Exercise:
Track down each line below containing the string "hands" and copy it.

Input data below:

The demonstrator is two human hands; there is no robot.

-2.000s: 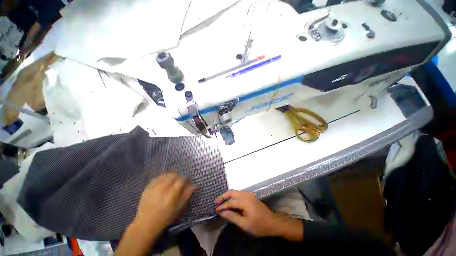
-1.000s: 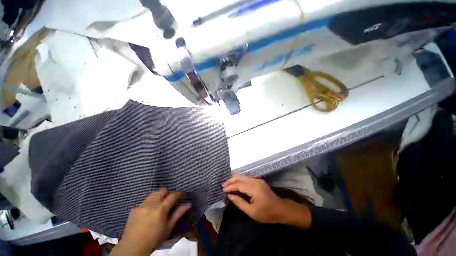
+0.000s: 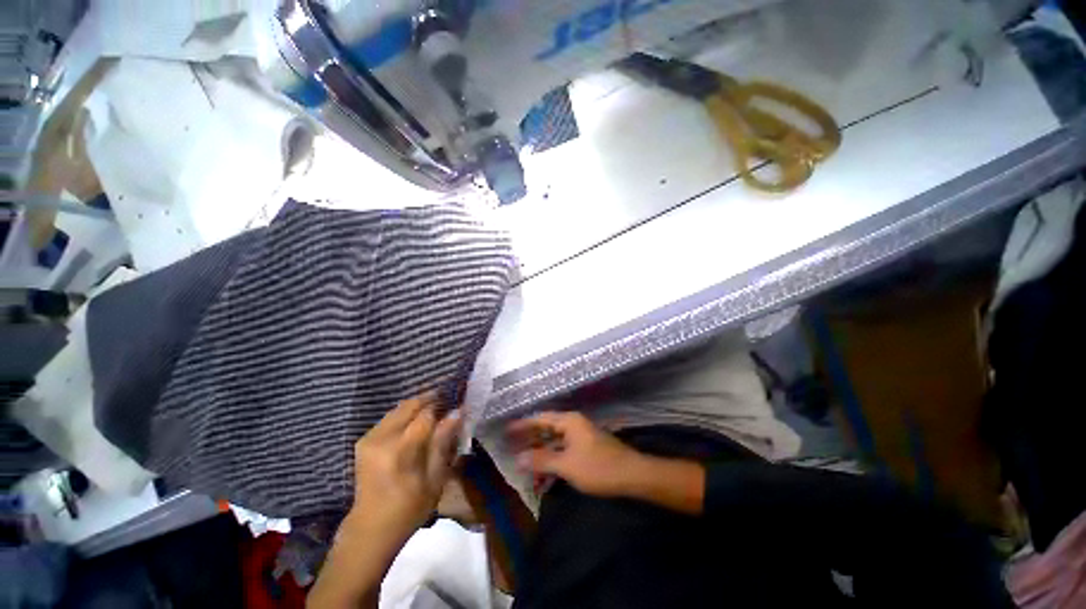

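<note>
The checked garment piece (image 3: 322,345) lies limp on the table, its upper right corner at the bright needle area of the sewing machine (image 3: 441,60). A narrow white strip (image 3: 479,378) shows along its right edge. My left hand (image 3: 405,458) pinches the cloth's lower right edge, fingertips beside the strip. My right hand (image 3: 578,454) is just right of it, over the table's front edge, off the cloth, with fingers apart and slightly curled. The needle and the exact contact under the foot are lost in glare.
Gold-handled scissors (image 3: 774,133) lie under the machine arm. A grey strip with fine marks (image 3: 715,303) runs along the table's front edge. White sheets (image 3: 179,155) lie left of the machine. Dark clothing covers the lap below.
The view has come closer and the machine sits higher in it. My right hand has let go of the cloth edge. My left hand has moved from the cloth's surface to that edge.
</note>
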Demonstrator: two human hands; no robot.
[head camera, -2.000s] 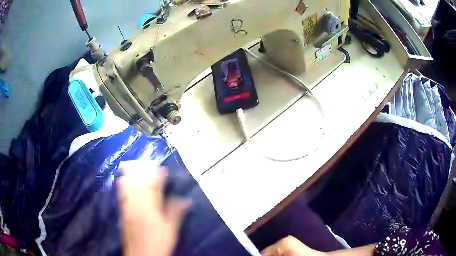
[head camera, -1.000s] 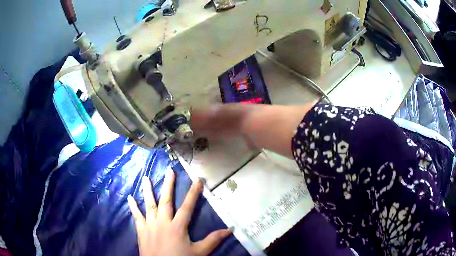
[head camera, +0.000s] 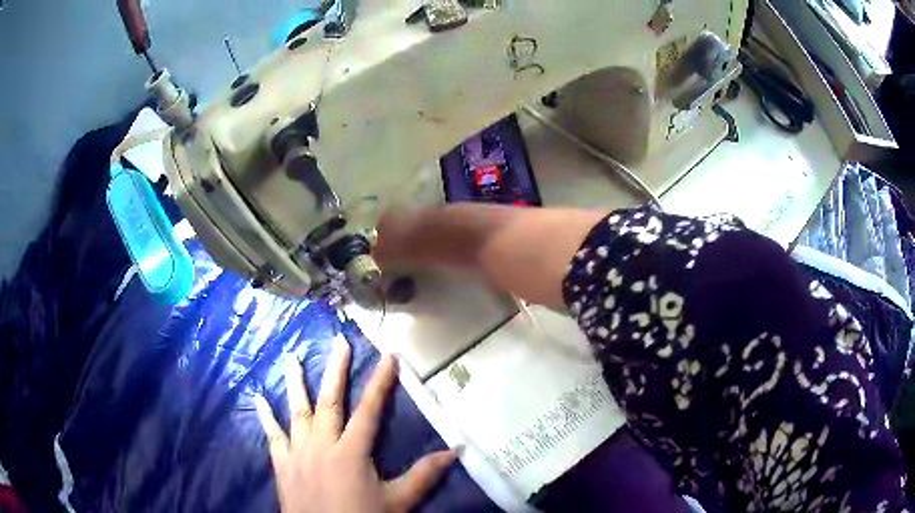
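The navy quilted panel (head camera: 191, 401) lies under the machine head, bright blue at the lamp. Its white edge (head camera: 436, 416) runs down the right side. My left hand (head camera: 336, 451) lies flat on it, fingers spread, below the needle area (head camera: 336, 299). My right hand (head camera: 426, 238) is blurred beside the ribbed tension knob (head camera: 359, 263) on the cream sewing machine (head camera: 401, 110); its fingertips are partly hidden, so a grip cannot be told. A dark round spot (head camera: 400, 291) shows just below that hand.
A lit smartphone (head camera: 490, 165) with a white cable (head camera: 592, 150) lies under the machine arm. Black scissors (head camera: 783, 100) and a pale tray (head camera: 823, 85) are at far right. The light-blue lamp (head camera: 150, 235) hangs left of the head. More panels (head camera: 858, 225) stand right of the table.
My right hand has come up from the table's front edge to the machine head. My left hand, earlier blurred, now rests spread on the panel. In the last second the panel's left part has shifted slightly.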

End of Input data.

Answer space:
The demonstrator is two human hands; there is no robot.
Demonstrator: two human hands; no robot.

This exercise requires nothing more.